◆ Your objective ◆
Where the line with "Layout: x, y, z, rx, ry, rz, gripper" appears below, start writing out lines exactly, and finish with the line with "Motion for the", which is included; write out nothing else.

◆ Data segment ◆
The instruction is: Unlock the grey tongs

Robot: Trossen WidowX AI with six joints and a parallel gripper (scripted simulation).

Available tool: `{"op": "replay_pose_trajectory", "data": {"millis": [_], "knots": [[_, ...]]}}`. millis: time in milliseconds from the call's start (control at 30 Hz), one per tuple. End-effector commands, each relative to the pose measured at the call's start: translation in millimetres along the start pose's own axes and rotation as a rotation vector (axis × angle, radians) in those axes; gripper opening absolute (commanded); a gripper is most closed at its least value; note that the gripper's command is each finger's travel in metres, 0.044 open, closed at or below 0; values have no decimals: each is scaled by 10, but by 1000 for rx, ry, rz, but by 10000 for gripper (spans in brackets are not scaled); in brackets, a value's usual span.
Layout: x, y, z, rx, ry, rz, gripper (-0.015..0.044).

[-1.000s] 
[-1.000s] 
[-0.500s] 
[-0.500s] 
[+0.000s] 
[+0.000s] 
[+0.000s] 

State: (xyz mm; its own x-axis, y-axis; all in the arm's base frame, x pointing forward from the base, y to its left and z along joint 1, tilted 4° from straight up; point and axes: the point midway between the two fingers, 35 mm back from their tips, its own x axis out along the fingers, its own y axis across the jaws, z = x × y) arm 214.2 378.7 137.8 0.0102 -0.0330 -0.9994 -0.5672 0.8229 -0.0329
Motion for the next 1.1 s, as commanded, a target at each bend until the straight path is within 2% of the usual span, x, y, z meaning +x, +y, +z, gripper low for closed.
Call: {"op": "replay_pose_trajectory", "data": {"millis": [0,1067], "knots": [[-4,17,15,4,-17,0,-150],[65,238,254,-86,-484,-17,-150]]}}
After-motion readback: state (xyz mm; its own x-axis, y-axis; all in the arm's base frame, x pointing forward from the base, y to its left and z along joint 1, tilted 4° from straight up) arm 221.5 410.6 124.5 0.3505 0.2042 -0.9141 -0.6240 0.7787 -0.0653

◆ Exercise solution ◆
Layout: x, y, z, rx, ry, rz, gripper (-0.015..0.044).

[-1.000s] 
[-1.000s] 
[-0.500s] 
[-0.500s] 
[+0.000s] 
[+0.000s] 
[+0.000s] 

State: (xyz mm; its own x-axis, y-axis; all in the arm's base frame, x pointing forward from the base, y to its left and z along joint 1, tilted 4° from straight up; point and axes: the point midway between the two fingers, 35 mm back from their tips, its own x axis out along the fingers, its own y axis across the jaws, z = x × y) arm 214.2 378.7 137.8 0.0102 -0.0330 -0.9994 -0.5672 0.8229 -0.0329
Motion for the next 1.1 s, as commanded, a target at each bend until the straight path is within 2% of the usual span, x, y, z meaning +x, +y, +z, gripper low for closed.

Output is finished, and nothing else is required.